The government is fighting to appeal a high court ruling that compels it to sell an elderly black Limpopo farmer the land he has been leasing from the state for nearly three decades.
The decision by the department of land reform and rural development to seek leave to appeal Pretoria high court judge Norman Davis’s ruling in favour of 79-year-old cattle farmer David Rakgase comes after the Constitutional Court slammed the government for its inability to properly implement its own land reform programme.
The appeal also clearly shows the government’s incoherence and the sharp contradictions that exist in its land policy.
Rakgase won a precedent-setting court victory earlier in September that could have profound consequences for black farmers like him, who have spent decades being refused the right to buy state land they have lived and worked on, and have instead been offered long-term leases by the state.

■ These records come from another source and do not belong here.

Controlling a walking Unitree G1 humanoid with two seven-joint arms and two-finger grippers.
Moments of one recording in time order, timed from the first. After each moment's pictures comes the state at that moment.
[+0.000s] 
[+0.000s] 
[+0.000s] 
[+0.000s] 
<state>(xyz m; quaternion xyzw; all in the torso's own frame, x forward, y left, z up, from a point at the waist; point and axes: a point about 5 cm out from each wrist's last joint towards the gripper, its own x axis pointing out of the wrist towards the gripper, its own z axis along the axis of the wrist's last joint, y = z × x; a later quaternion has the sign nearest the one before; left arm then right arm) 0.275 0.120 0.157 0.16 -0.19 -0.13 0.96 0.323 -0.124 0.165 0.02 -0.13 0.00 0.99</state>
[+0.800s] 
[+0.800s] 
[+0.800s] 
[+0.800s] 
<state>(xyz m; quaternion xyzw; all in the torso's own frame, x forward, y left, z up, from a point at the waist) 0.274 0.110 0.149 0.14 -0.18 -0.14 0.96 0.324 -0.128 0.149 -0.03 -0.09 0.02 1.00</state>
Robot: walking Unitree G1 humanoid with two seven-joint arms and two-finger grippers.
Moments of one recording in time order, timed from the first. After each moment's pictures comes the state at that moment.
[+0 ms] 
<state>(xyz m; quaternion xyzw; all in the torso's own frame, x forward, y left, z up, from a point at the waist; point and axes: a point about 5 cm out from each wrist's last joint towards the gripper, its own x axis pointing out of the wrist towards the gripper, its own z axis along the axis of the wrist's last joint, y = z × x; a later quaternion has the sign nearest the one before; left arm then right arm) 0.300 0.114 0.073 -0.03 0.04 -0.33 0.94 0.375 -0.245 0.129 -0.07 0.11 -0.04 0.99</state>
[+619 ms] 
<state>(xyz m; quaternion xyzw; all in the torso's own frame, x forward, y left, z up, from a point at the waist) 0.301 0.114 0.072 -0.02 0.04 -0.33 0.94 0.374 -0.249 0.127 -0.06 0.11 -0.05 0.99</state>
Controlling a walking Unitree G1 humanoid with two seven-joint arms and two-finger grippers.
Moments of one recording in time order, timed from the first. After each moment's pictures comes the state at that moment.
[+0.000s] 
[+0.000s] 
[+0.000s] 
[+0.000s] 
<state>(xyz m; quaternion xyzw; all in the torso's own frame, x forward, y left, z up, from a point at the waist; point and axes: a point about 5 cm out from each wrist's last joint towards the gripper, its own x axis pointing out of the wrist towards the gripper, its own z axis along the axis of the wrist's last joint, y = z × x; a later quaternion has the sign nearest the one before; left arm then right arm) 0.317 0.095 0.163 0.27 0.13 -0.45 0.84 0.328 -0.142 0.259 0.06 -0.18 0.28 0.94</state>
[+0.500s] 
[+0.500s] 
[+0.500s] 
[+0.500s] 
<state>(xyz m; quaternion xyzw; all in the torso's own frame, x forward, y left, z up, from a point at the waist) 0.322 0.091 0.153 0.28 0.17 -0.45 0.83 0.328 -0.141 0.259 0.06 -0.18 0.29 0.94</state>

These leases, offered under the state’s “Proactive Land Acquisition” strategy, strongly suggest the state is intent on pursuing land nationalisation as a mechanism of land reform, one advanced not only by the EFF but also by former president Jacob Zuma.
By contrast, President Cyril Ramaphosa has repeatedly stated that the ANC “rejects the notion” of the state owning all of SA’s land.
“Land is an asset that people want to have in their hands so that they can work this asset,” he said in an interview with eNCA in 2018. “We’re going to embark on an agricultural revolution that’s going to empower our people to work land effectively.”
But the exact opposite appears to have happened in the case of Rakgase, whose farm was allegedly invaded in 2016 as a direct consequence of the state’s insistence that he continue leasing the land for another 30 years. Rakgase told Business Day that those who invaded the land were adamant he had no valid claim on it, because he did not own it.
Davis accepted that the state had offered to sell Rakgase the farm he has been leasing since 1991, in 2002, under the now discontinued Land Redistribution for Agricultural Development (LRAD) programme, and that it had then failed to transfer the property to him after he agreed to buy it.
He found that a “breach of the state’s constitutional duties had occurred” in its handling of Rakgase’s attempts to buy the farm it had offered him.
But, in a leave to appeal application filed on Friday, the department of land reform argues that it was only in 2010 that the state’s land disposal committee agreed with the provincial grant committee’s approval of funding for Rakgase to buy his farm. It insists that the grant committee had no power to approve the actual sale.
It says Davis was incorrect to blame the minister of land reform for the 17-year delay in Rakgase’s application to buy the farm being processed, as he had only received the land disposal committee’s recommendation nine years ago.
During his evaluation of the state’s attempts to justify why it had not honoured its 2002 promise to sell Rakgase his land, Davis said the government’s argument that Rakgase had “security of tenure” and faced no imminent prospect of eviction with the long-term lease that had instead been offered to him “smacks of callousness and cynicism, particularly given our country’s historical deficiencies in dealing with land reform”.
Davis said Rakgase’s advanced age justified his decision to order the state to sell him the land now.
But the government insists the judge was wrong to reach this conclusion, as other members of Rakgase’s family had applied for grant funding to buy the property and he was “not the only possible beneficiary of the farm”.